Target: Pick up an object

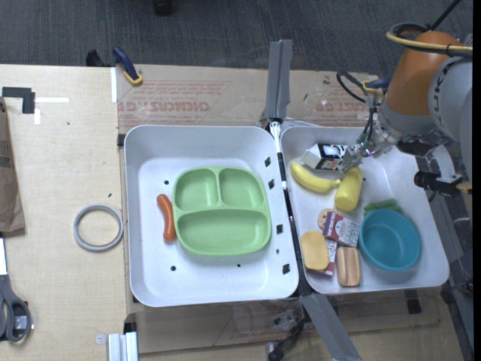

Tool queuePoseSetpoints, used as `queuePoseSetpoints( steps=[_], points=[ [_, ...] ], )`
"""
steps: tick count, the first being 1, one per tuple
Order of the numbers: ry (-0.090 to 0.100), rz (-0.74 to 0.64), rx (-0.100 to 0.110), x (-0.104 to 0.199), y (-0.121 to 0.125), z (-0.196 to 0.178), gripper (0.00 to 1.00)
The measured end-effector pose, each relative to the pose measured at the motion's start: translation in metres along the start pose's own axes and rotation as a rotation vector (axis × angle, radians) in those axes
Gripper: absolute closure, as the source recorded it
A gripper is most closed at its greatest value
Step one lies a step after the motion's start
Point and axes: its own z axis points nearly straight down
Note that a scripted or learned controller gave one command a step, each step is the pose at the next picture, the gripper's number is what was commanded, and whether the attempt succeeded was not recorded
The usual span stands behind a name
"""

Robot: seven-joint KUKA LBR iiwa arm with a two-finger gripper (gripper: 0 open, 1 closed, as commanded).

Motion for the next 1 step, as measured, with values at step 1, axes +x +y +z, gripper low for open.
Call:
queuePoseSetpoints(
  steps=[1],
  points=[
    [-0.003,-0.001,-0.007,0.0,0.002,-0.0009,0.0]
  ],
)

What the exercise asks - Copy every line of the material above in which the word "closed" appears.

Your solution -
A gripper is most closed at its greatest value
Robot: seven-joint KUKA LBR iiwa arm with a two-finger gripper (gripper: 0 open, 1 closed, as commanded).

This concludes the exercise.